▸ Items from a data source

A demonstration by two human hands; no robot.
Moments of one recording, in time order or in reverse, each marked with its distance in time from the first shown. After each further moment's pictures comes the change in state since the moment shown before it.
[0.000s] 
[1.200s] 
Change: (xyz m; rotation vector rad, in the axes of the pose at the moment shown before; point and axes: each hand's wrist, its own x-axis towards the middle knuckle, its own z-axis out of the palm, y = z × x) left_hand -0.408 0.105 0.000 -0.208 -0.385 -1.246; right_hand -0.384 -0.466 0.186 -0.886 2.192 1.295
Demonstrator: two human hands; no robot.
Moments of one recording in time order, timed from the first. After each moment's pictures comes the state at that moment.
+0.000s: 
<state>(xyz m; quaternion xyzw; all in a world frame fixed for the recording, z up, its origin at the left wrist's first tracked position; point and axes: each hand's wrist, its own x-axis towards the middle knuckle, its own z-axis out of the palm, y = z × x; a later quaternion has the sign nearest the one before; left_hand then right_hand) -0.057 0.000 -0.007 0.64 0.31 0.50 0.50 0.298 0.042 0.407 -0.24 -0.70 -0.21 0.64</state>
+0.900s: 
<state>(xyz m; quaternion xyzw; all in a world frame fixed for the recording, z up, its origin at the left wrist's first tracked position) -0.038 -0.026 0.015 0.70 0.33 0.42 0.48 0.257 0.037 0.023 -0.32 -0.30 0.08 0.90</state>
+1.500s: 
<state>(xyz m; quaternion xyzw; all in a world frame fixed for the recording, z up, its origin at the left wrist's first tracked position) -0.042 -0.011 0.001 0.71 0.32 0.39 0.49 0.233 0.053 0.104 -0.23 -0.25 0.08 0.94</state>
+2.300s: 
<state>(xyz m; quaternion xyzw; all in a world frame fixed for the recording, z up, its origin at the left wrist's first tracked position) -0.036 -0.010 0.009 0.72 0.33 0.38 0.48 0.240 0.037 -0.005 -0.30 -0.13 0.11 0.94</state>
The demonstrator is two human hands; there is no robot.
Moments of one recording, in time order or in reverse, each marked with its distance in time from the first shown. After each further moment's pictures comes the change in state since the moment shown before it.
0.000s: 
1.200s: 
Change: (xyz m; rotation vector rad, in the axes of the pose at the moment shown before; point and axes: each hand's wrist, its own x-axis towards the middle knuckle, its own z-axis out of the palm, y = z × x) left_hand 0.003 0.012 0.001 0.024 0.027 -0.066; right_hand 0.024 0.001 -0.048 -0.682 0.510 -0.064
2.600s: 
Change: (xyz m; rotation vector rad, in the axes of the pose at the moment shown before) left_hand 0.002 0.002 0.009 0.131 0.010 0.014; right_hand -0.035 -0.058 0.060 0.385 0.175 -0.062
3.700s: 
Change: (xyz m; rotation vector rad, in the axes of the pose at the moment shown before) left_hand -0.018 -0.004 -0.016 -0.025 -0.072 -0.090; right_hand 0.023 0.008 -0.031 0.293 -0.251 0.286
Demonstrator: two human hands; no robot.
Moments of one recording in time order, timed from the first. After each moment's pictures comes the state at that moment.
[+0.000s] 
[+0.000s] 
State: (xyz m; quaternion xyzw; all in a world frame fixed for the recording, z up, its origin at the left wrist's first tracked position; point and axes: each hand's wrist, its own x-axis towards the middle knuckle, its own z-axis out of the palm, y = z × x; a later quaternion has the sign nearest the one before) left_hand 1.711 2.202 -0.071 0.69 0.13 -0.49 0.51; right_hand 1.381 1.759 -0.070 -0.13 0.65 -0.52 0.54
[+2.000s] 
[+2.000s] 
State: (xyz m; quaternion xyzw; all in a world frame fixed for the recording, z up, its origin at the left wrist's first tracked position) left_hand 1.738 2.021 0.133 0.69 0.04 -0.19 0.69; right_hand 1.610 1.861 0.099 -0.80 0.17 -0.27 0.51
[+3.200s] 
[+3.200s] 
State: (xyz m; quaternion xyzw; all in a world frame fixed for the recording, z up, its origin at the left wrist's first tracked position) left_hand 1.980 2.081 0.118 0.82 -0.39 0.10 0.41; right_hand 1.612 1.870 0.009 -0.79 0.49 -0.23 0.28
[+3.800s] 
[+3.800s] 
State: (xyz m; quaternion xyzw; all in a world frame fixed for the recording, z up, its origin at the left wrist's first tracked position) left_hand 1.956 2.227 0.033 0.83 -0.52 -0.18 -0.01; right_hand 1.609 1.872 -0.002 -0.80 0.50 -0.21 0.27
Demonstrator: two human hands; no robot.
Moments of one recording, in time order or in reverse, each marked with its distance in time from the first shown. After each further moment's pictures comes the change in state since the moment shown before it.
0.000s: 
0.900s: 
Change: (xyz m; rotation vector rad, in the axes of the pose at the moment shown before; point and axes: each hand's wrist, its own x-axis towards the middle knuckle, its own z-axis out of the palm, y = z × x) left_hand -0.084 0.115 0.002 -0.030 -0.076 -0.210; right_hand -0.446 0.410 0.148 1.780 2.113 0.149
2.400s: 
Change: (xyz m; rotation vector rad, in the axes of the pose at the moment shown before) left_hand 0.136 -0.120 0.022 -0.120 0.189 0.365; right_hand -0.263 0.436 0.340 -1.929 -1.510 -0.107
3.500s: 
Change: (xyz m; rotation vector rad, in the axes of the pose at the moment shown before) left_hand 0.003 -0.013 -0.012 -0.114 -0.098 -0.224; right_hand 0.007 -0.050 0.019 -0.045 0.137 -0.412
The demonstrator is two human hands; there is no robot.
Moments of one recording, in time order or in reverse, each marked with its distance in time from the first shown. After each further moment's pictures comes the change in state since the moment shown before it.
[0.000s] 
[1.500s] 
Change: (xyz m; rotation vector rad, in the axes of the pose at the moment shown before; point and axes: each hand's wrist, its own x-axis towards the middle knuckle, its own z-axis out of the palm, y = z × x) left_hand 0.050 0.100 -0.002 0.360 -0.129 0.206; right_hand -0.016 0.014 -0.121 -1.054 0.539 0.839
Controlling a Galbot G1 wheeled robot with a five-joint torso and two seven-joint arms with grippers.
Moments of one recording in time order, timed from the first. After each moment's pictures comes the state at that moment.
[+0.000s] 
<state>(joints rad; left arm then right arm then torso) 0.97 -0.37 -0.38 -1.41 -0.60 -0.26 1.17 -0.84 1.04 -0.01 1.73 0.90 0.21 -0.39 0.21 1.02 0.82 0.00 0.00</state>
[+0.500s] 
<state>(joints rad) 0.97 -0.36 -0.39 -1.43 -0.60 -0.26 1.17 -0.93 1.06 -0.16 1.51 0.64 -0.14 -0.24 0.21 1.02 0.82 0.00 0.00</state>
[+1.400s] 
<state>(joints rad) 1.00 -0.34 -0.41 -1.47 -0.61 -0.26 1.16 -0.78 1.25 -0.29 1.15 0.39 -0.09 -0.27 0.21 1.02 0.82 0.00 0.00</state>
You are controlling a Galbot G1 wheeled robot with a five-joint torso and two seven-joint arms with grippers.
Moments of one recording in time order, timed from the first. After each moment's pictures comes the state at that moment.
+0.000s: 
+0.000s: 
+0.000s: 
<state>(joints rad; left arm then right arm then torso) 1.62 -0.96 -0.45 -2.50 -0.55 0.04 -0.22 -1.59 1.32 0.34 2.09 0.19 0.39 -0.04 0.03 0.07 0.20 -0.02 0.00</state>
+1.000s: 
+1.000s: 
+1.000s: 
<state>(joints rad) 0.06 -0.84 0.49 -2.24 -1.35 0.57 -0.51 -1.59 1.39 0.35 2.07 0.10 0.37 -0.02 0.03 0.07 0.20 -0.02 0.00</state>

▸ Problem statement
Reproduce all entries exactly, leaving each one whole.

▸ Answer box
A demonstration by two human hands; no robot.
Moments of one recording, in time order or in reverse, each marked with its distance in time from the first shown. After each further moment's pictures comes the change in state since the moment shown before it.
[0.000s] 
[1.200s] 
Change: (xyz m; rotation vector rad, in the axes of the pose at the moment shown before; point and axes: each hand's wrist, its own x-axis towards the middle knuckle, its own z-axis out of the palm, y = z × x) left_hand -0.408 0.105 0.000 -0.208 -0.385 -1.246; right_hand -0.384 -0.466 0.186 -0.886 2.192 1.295
Demonstrator: two human hands; no robot.
Moments of one recording in time order, timed from the first. After each moment's pictures comes the state at that moment.
+0.000s: 
<state>(xyz m; quaternion xyzw; all in a world frame fixed for the recording, z up, its origin at the left wrist's first tracked position; point and axes: each hand's wrist, its own x-axis towards the middle knuckle, its own z-axis out of the palm, y = z × x; a later quaternion has the sign nearest the one before; left_hand then right_hand) -0.057 0.000 -0.007 0.64 0.31 0.50 0.50 0.298 0.042 0.407 -0.24 -0.70 -0.21 0.64</state>
+0.900s: 
<state>(xyz m; quaternion xyzw; all in a world frame fixed for the recording, z up, its origin at the left wrist's first tracked position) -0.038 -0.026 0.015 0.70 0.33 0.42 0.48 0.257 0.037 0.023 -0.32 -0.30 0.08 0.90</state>
+1.500s: 
<state>(xyz m; quaternion xyzw; all in a world frame fixed for the recording, z up, its origin at the left wrist's first tracked position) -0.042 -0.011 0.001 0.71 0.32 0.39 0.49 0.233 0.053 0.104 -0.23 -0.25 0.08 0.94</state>
+2.300s: 
<state>(xyz m; quaternion xyzw; all in a world frame fixed for the recording, z up, its origin at the left wrist's first tracked position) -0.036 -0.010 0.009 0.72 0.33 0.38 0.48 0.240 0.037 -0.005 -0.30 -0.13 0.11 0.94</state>
The demonstrator is two human hands; there is no robot.
Moments of one recording, in time order or in reverse, each marked with its distance in time from the first shown. After each further moment's pictures comes the change in state since the moment shown before it.
0.000s: 
1.200s: 
Change: (xyz m; rotation vector rad, in the axes of the pose at the moment shown before; point and axes: each hand's wrist, its own x-axis towards the middle knuckle, its own z-axis out of the palm, y = z × x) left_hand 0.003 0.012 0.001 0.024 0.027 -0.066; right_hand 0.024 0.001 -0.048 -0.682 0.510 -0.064
2.600s: 
Change: (xyz m; rotation vector rad, in the axes of the pose at the moment shown before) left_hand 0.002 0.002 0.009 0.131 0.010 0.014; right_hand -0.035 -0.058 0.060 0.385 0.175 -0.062
3.700s: 
Change: (xyz m; rotation vector rad, in the axes of the pose at the moment shown before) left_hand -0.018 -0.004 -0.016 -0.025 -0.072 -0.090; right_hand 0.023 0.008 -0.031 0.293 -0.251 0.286
Demonstrator: two human hands; no robot.
Moments of one recording in time order, timed from the first. After each moment's pictures comes the state at that moment.
[+0.000s] 
[+0.000s] 
State: (xyz m; quaternion xyzw; all in a world frame fixed for the recording, z up, its origin at the left wrist's first tracked position; point and axes: each hand's wrist, its own x-axis towards the middle knuckle, its own z-axis out of the palm, y = z × x; a later quaternion has the sign nearest the one before) left_hand 1.711 2.202 -0.071 0.69 0.13 -0.49 0.51; right_hand 1.381 1.759 -0.070 -0.13 0.65 -0.52 0.54
[+2.000s] 
[+2.000s] 
State: (xyz m; quaternion xyzw; all in a world frame fixed for the recording, z up, its origin at the left wrist's first tracked position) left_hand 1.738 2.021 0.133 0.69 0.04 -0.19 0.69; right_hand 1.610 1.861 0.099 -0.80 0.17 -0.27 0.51
[+3.200s] 
[+3.200s] 
State: (xyz m; quaternion xyzw; all in a world frame fixed for the recording, z up, its origin at the left wrist's first tracked position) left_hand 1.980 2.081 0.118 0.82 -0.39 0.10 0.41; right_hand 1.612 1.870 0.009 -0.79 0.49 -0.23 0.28
[+3.800s] 
[+3.800s] 
State: (xyz m; quaternion xyzw; all in a world frame fixed for the recording, z up, its origin at the left wrist's first tracked position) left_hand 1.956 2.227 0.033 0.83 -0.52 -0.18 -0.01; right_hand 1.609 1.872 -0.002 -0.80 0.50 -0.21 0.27
Demonstrator: two human hands; no robot.
Moments of one recording, in time order or in reverse, each marked with its distance in time from the first shown. After each further moment's pictures comes the change in state since the moment shown before it.
0.000s: 
0.900s: 
Change: (xyz m; rotation vector rad, in the axes of the pose at the moment shown before; point and axes: each hand's wrist, its own x-axis towards the middle knuckle, its own z-axis out of the palm, y = z × x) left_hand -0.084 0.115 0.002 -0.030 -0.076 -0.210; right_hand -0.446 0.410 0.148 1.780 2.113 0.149
2.400s: 
Change: (xyz m; rotation vector rad, in the axes of the pose at the moment shown before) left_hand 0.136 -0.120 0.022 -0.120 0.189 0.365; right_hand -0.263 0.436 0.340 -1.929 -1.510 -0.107
3.500s: 
Change: (xyz m; rotation vector rad, in the axes of the pose at the moment shown before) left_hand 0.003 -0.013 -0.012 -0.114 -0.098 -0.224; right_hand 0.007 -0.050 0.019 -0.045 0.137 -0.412
The demonstrator is two human hands; there is no robot.
Moments of one recording, in time order or in reverse, each marked with its distance in time from the first shown. After each further moment's pictures comes the change in state since the moment shown before it.
[0.000s] 
[1.500s] 
Change: (xyz m; rotation vector rad, in the axes of the pose at the moment shown before; point and axes: each hand's wrist, its own x-axis towards the middle knuckle, its own z-axis out of the palm, y = z × x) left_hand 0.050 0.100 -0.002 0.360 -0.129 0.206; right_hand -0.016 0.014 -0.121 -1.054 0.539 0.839
Controlling a Galbot G1 wheeled robot with a five-joint torso and two seven-joint arms with grippers.
Moments of one recording in time order, timed from the first. After each moment's pictures comes the state at that moment.
[+0.000s] 
<state>(joints rad; left arm then right arm then torso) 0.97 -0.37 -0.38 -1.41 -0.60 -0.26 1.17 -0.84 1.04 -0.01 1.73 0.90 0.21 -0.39 0.21 1.02 0.82 0.00 0.00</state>
[+0.500s] 
<state>(joints rad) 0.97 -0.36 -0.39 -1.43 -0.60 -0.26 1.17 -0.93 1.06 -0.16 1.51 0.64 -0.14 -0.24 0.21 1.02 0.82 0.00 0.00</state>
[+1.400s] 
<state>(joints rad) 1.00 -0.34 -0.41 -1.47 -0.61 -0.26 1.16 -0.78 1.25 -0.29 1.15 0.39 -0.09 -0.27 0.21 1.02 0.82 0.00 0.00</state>
You are controlling a Galbot G1 wheeled robot with a five-joint torso and two seven-joint arms with grippers.
Moments of one recording in time order, timed from the first. After each moment's pictures comes the state at that moment.
+0.000s: 
+0.000s: 
+0.000s: 
<state>(joints rad; left arm then right arm then torso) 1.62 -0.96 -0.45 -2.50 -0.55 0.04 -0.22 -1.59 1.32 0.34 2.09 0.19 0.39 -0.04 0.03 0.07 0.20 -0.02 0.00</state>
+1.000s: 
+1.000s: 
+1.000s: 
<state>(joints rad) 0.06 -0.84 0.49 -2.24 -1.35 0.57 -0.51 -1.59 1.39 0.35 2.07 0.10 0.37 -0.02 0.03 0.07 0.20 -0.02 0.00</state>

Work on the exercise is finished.